# [Data block]
⁂
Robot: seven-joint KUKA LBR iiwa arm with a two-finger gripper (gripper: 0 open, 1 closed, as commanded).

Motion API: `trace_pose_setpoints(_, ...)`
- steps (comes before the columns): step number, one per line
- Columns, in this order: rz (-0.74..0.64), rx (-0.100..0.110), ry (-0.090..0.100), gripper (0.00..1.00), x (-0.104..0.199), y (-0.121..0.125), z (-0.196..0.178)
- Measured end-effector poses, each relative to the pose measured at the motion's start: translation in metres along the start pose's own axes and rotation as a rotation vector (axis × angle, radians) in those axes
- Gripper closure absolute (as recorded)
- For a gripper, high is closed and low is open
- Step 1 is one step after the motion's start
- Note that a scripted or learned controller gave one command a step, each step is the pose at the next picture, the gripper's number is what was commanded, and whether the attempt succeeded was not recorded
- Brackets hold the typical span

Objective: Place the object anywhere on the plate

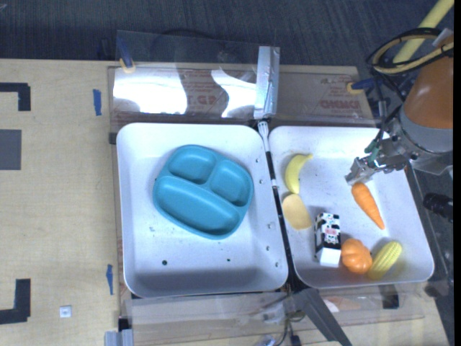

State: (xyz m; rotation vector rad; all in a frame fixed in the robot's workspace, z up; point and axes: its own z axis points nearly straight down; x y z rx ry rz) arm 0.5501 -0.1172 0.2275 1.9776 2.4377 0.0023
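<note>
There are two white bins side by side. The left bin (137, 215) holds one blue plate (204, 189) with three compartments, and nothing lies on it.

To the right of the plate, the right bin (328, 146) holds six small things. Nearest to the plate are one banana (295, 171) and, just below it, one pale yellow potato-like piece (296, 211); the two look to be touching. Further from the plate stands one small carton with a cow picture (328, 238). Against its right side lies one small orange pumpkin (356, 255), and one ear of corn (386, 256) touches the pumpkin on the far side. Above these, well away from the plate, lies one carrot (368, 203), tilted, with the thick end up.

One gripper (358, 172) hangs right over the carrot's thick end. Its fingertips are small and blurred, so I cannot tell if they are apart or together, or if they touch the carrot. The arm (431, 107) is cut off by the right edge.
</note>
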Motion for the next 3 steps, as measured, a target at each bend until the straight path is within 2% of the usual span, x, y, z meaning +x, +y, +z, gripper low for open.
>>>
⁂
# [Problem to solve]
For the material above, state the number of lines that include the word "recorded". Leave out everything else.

# [Solution to the exercise]
2